Learning Analytics: What Is It?

Written by: Julie Smith

Note: This post is the first in an occasional series about learning analytics, based on the Handbook of Learning Analytics.

Concepts that are difficult to define are sometimes compared to trying to nail Jell-O to a wall. That analogy could certainly apply to learning analytics – there’s no shortage of definitions of ‘learning’ or ways to measure and analyze it. So the response to the question ‘What Is Learning Analytics’ (Lang et al., 2022) is a welcome framing of a complex topic; the authors present learning analytics through four different lenses:

First, learning analytics is a concern or a problem. That is, modern educational methods generate big data which needs to be analyzed. Not only does that require technical skills grounded in a sound approach, but it also raises issues related to privacy, ethics, and equity. The authors point out a “tension between learning as a creative and social endeavor and analytics as a reductionist process that is removed from human relationships” (p9).

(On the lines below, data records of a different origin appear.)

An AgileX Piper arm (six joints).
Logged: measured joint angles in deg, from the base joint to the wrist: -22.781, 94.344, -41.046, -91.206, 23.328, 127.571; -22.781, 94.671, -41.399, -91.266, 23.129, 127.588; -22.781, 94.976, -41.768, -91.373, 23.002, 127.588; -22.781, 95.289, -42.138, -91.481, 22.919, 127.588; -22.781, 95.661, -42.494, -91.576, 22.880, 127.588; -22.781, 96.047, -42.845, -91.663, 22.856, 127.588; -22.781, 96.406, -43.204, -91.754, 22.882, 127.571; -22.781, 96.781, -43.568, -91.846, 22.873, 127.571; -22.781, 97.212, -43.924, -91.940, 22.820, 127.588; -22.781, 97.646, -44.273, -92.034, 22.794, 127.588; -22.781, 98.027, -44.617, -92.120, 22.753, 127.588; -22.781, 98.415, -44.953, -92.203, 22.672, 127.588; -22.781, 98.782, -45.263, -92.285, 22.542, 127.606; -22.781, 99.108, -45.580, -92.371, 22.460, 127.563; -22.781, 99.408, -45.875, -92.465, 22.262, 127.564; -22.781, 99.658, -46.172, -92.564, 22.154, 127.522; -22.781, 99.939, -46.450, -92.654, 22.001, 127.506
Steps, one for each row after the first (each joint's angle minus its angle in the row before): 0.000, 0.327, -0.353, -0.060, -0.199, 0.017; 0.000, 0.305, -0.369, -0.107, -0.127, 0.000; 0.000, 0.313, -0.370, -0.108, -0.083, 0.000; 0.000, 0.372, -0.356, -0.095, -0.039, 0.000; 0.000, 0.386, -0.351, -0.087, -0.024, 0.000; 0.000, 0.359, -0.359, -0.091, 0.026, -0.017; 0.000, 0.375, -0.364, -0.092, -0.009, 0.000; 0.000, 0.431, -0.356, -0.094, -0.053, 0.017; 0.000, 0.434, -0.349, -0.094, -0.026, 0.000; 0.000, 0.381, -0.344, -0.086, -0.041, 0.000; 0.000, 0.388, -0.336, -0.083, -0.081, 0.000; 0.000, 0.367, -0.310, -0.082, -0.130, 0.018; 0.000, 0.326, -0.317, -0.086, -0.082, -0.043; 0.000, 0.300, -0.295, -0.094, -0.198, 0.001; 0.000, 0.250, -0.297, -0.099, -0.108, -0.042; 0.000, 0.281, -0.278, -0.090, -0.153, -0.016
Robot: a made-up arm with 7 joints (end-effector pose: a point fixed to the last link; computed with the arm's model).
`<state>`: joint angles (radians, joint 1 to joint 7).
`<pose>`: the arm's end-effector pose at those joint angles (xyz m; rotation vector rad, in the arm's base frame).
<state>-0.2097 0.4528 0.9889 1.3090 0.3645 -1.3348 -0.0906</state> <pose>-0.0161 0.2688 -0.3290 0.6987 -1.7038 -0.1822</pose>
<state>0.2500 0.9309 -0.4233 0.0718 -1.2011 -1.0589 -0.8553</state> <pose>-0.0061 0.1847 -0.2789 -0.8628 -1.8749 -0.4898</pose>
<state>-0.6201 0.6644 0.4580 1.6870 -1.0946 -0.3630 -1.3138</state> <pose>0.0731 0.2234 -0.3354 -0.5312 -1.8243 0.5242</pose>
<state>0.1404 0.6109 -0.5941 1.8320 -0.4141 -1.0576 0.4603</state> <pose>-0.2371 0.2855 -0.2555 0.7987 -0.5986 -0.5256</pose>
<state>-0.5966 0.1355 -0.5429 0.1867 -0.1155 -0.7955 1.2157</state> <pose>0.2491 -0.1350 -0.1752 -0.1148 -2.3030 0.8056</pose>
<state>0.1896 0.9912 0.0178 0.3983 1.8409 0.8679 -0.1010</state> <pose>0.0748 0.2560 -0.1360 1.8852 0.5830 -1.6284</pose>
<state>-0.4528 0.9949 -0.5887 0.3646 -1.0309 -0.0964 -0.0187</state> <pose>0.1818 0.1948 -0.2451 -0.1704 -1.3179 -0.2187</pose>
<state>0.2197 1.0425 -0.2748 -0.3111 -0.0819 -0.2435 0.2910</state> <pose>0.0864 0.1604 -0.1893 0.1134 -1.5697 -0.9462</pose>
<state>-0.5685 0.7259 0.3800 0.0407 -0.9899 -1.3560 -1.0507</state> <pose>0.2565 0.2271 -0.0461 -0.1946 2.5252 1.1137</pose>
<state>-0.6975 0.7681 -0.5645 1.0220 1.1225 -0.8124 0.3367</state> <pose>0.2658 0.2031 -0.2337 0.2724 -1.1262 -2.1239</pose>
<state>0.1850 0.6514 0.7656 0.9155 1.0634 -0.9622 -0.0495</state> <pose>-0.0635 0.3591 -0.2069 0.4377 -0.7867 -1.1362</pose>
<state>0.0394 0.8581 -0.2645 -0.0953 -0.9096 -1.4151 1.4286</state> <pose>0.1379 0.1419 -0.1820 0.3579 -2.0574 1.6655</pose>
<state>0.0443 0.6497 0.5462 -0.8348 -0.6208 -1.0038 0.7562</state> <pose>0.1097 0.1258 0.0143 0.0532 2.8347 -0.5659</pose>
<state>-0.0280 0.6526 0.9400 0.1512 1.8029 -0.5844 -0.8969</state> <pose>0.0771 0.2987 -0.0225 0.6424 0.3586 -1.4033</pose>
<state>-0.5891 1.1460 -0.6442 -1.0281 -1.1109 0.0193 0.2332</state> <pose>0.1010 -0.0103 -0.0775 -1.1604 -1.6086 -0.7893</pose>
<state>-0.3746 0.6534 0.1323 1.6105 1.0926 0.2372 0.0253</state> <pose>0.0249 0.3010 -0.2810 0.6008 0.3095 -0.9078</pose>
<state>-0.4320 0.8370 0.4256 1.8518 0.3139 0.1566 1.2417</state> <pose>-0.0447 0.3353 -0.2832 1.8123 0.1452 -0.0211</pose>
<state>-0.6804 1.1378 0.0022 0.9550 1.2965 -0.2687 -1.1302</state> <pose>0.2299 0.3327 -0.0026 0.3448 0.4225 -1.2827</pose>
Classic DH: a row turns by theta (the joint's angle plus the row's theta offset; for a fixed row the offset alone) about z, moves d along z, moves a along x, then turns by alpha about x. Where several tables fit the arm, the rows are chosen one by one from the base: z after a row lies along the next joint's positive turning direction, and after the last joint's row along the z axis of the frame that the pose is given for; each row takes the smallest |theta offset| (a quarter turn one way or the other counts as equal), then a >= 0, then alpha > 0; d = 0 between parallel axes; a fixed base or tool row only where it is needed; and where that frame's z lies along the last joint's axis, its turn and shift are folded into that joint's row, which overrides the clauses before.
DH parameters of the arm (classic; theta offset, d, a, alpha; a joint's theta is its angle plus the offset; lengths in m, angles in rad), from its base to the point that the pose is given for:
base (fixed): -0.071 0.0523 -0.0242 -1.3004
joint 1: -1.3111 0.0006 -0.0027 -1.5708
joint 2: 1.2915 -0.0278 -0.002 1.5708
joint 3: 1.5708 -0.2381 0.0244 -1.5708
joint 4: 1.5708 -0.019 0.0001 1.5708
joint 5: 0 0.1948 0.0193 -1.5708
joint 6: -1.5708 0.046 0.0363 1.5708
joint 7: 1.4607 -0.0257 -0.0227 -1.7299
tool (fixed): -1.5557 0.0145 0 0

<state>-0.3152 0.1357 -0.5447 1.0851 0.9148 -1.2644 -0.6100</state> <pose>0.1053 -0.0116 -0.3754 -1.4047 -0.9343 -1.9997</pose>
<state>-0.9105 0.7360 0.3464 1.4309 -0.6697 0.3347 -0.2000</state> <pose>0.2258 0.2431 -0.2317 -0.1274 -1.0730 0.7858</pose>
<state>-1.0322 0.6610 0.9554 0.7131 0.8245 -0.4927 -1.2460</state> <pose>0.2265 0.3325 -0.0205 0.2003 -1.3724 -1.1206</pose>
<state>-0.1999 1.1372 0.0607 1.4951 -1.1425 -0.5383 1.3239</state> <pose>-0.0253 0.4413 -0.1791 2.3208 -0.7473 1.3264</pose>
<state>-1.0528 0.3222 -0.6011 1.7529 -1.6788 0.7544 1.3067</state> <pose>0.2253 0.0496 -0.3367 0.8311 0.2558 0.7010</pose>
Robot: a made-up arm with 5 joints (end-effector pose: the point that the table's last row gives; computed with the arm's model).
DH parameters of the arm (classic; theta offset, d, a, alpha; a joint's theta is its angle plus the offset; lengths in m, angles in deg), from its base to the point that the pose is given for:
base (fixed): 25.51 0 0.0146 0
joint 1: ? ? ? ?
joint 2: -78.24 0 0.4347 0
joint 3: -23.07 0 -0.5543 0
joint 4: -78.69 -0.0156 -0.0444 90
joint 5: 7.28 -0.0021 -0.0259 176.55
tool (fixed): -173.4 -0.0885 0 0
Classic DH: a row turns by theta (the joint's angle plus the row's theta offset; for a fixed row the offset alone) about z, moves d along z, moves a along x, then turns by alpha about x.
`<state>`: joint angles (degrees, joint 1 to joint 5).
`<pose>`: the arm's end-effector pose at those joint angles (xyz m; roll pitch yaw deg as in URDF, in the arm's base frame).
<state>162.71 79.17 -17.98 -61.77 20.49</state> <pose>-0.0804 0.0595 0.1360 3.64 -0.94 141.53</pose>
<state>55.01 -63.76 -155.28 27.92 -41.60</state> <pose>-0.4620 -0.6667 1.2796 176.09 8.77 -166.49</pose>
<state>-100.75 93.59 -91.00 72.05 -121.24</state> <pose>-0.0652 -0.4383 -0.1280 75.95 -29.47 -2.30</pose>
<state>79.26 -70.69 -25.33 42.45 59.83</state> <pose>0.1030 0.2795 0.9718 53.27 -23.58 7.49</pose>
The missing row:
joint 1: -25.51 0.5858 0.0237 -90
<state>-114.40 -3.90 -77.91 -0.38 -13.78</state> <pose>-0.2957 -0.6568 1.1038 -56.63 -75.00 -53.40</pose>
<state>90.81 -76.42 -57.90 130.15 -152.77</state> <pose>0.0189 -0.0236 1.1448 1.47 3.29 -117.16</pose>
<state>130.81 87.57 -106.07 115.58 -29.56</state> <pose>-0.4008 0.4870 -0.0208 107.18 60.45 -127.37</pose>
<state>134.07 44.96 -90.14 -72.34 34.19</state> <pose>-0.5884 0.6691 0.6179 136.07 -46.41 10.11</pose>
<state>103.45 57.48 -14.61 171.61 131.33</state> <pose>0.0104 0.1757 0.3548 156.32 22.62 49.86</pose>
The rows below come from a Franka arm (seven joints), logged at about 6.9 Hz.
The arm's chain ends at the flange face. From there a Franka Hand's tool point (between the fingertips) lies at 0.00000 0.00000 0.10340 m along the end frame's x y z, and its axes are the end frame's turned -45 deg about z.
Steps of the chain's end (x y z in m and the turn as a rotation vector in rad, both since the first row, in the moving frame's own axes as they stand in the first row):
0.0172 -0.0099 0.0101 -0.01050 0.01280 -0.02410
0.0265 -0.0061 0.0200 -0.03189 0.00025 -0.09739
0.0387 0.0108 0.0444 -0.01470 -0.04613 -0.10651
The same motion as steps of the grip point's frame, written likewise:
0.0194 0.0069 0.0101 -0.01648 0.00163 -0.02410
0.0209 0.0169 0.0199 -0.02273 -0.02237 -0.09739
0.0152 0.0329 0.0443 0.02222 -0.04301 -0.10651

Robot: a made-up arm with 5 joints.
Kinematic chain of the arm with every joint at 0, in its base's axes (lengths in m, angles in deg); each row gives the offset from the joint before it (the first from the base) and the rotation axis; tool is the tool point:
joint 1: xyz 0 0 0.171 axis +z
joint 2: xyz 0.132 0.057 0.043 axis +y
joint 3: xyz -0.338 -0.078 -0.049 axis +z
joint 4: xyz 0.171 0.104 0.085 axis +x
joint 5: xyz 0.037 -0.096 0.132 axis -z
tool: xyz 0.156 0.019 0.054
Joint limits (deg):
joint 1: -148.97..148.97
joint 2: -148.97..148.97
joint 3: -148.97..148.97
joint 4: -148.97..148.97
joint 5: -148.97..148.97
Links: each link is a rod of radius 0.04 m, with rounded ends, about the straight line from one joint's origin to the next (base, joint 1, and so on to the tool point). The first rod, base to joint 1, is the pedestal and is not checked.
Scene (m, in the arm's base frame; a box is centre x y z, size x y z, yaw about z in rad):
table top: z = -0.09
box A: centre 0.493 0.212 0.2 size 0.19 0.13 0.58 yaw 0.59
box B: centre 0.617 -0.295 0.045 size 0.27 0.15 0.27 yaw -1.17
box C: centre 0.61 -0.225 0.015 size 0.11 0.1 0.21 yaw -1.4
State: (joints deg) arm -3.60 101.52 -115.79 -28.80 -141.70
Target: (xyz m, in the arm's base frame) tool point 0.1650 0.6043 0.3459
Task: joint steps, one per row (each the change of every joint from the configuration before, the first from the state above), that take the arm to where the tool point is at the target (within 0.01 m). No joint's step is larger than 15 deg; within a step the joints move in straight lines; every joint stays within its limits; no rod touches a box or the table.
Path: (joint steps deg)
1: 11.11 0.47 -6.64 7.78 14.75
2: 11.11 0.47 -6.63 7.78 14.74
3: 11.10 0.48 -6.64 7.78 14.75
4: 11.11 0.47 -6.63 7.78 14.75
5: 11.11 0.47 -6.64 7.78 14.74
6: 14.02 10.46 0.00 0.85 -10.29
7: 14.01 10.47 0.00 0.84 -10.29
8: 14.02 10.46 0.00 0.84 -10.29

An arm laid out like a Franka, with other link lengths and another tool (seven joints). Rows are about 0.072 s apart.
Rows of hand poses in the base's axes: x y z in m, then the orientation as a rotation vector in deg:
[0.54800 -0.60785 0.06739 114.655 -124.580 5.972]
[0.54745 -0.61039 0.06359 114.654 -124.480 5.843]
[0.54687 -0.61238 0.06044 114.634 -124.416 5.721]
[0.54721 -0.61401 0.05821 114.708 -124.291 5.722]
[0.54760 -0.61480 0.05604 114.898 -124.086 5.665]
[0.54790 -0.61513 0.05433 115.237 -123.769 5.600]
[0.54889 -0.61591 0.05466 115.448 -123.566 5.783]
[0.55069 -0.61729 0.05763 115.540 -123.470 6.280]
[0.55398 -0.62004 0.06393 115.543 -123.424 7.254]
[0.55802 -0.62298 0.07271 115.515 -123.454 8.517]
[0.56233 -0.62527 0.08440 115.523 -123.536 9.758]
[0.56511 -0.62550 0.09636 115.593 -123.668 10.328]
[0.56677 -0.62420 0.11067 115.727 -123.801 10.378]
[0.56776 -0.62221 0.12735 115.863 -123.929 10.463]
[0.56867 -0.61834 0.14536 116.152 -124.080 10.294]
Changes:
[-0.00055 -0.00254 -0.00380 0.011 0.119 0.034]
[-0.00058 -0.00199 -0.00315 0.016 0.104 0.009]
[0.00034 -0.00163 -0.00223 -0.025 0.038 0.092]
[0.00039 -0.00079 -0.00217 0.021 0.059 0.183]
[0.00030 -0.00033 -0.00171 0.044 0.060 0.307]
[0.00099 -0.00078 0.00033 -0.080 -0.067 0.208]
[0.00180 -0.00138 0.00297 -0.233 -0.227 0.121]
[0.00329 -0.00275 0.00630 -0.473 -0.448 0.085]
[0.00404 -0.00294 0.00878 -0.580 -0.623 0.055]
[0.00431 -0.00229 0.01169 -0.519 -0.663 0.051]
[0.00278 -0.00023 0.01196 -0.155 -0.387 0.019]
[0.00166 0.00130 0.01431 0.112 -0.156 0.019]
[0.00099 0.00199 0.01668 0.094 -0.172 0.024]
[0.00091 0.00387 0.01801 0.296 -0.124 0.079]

Second, learning analytics is an opportunity. The data generated by learning management systems (such as Canvas and Blackboard) has created the possibility of gaining insight into learning – particularly the process – as opposed to just the product – of learning. 

Next, learning analytics has become a field of inquiry. What distinguishes it from other uses of data to improve education? The authors point to the idea of a ‘human in the loop’ as central to the field. That is, the goal is not to replace instructors or curriculum designers but rather to provide information to augment their decision-making. As a field, learning analytics has grown exponentially since its inception a little over a decade ago.

And, finally, it is a community. Focused around the Society for Learning Analytics Research, academics, researchers, educators, practitioners, and industry representatives have formed a community of practice.

This framework for understanding learning analytics through four different lenses provides a balanced approach to the promise and peril of using big data in educational contexts. Future posts will explore various methods and applications of learning analytics.